Data from the World Bank and UNICEF suggest that most countries responded to the crisis by expanding social protection programs, particularly cash transfers. Cash transfers provide a platform for longer-term investment in human capital.

Cash transfers have been shown to address both monetary and multidimensional poverty and improve children’s health, nutrition and cognitive and non-cognitive performance, particularly when combined with other measures to promote child development and in conjunction with quality social services.
Children in southern Africa are particularly affected

However, many of the responses are short-term and insufficient to respond to the extent and expected length of a recovery, stressed UNICEF and the World Bank. It is more important than ever that governments expand and adapt their social protection systems and programs to prepare for future economic shocks.

This includes innovations for financial sustainability, the strengthening of the legal and institutional framework, the protection of human capital, the long-term expansion of child and family benefits as well as investments in family-friendly policies such as paid parental leave and high-quality childcare for all.

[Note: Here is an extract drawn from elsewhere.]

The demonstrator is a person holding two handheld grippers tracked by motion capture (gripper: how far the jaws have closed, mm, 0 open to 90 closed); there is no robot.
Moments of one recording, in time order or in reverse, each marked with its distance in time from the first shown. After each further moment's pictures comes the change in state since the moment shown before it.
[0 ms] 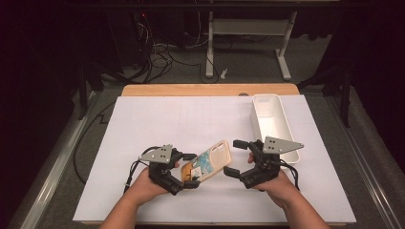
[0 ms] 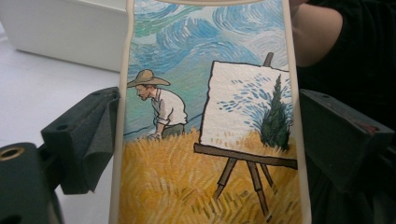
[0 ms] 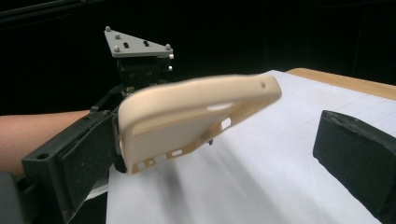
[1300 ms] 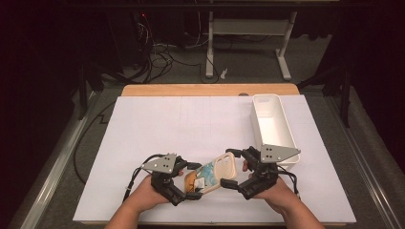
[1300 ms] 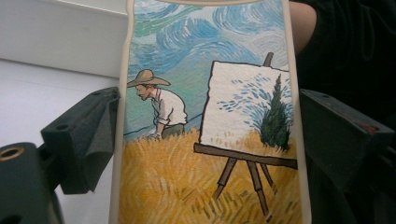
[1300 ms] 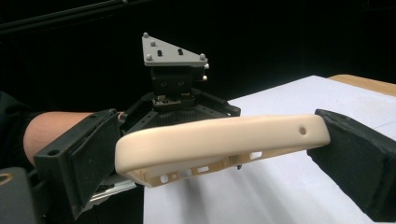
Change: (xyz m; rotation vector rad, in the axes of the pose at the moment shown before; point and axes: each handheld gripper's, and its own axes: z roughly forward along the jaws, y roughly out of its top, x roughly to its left) left arm -0.017 -0.004 0.009 -0.008 -0.079 0.029; right arm 0.019 -0.003 0.003 -0.009 0.134 -0.024
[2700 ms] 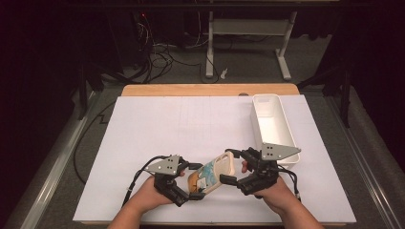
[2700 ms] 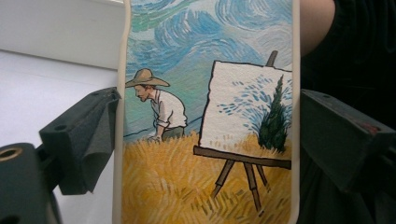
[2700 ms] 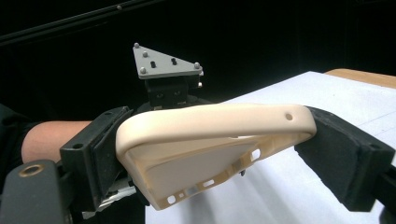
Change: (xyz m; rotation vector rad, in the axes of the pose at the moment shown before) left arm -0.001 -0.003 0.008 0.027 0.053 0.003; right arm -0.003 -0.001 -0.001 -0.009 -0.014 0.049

Children in sub-Saharan Africa are particularly affected by poverty. Two thirds of all children there live in households struggling to survive on an average of $ 1.90 per day or less per person. This represents the international measure of extreme poverty. Almost a fifth of children affected by poverty live in South Asia.

The analysis also shows that the number of children living in extreme poverty decreased moderately by 29 million between 2013 and 2017. However, UNICEF and the World Bank Group warn that any progress made in recent years has been worryingly slow, unevenly distributed and at risk due to the economic impact of the pandemic.